# PROBLEM TO WORK ON
Please transcribe the listing below in full and word for word, without its pictures.

++++++++

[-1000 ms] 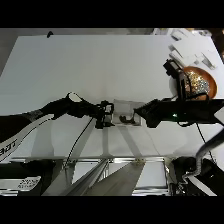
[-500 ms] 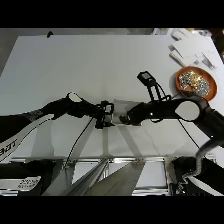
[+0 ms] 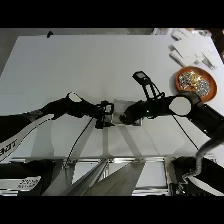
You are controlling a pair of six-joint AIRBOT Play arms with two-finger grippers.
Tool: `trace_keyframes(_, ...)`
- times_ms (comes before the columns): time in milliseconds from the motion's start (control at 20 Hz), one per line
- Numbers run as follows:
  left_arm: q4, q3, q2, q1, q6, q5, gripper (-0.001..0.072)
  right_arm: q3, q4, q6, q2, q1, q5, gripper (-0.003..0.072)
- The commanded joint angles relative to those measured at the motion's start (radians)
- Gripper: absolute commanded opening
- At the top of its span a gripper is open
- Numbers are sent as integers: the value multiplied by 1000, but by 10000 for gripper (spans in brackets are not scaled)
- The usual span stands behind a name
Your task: Fold the box and place the chain.
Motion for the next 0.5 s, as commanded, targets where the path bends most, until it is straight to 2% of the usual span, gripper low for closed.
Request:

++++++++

# ANSWER TO THIS TASK
[-1000 ms] 
[-500 ms] 
[+0 ms] 
You are controlling a pair of six-joint AIRBOT Play arms with two-finger grippers.
Tool: `trace_keyframes(_, ...)`
- times_ms (comes before the columns): time in milliseconds from the motion's start (control at 20 Hz), one per line
- Numbers run as follows:
  left_arm: q4, q3, q2, q1, q6, q5, gripper (-0.001..0.072)
  right_arm: q3, q4, q6, q2, q1, q5, gripper (-0.003..0.072)
- The commanded joint angles relative to those measured at the motion's start (radians)
- Gripper: absolute commanded opening
- At the top of its span a gripper is open
- Numbers are sent as integers: the value multiplied by 1000, but by 10000 for gripper (spans in brackets are not scaled)
- The usual span stands behind a name
Your task: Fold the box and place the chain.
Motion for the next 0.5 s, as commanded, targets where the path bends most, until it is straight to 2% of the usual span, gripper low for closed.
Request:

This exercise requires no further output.